Archive for the ‘cell phones’ Category

Sprint was once a great phone company and now it is in collapse

Sunday, January 27th, 2008

I’ve already written about my troubles with Sprint. So I was, of course, interested to read this article about big job cuts at Sprint:

Sprint, the No. 3 wireless carrier behind AT&T (T) and Verizon Wireless (VZ), has struggled since it merged with Nextel in 2005. The $70 billion merger, engineered by Hesse’s predecessor, Gary Forsee, was supposed to create a wireless behemoth that could steamroll the competition while pushing boundaries in wireless.

Instead, Sprint stumbled as it tried to blend starkly different cultures of the two companies while trying to reconcile their incompatible wireless technologies.

Sprint wound up alienating customers, who bolted by the thousands. Sprint’s dismal performance eventually cost Forsee his job. Hesse, a former AT&T executive with long ties to wireless, was recruited from a Sprint spinoff, Embarq, to replace him.

Dawson says it’s not too late to save Sprint, a grand name in global telecommunications. “But they need to make some big changes and do it quickly.

“The challenge for them is to figure out how to save the Nextel customers,” and move them to Sprint’s network “rather than let them walk out the door,” Dawson says.

Actually, they should worrry about losing their Sprint customers. I’m a Sprint customer, and I’m frustrated that their automated bill paying service keeps telling me “You do not have an account with Sprint.”

The changing cost of cell phone use becomes a central aspect in the life of teens

Sunday, November 18th, 2007

Danah Boyd has a great post up about how the cost of cell phone use shapes the social life of teens:

I’m fascinated by how U.S. teens build intricate models of which friends are available via mobile and which aren’t.

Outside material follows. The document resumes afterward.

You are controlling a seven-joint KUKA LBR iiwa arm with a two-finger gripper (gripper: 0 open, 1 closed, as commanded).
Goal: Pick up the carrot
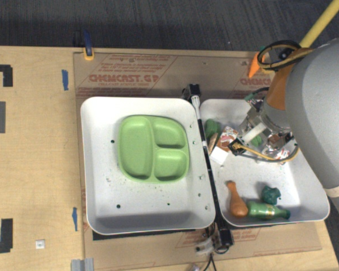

Teens know who is on what plan, who can be called after 7PM, who can be called after 9PM, who can receive texts, who is over their texting for the month, etc. It’s part of their mental model of their social network and knowing this is a core exchange of friendship.

Psychologically, all-you-can-eat plans change everything. Rather than having to mentally calculate the number of texts sent and received (because the phones rarely do it for you and the carriers like to make that info obscure), a floodgate of opportunities is suddenly opened. The weights are lifted and freedom reigns. The result? Zero to a thousand text messages in under a month! Those on all-you-can-eat plans go hog wild. Every mundane thought is transmitted and the phones go buzz buzz buzz. Those with restrictive plans are treated with caution, left out of the fluid communication flow and brought in for more practical or content-filled purposes (or by sig others who ignore these norms and face the ire of parents).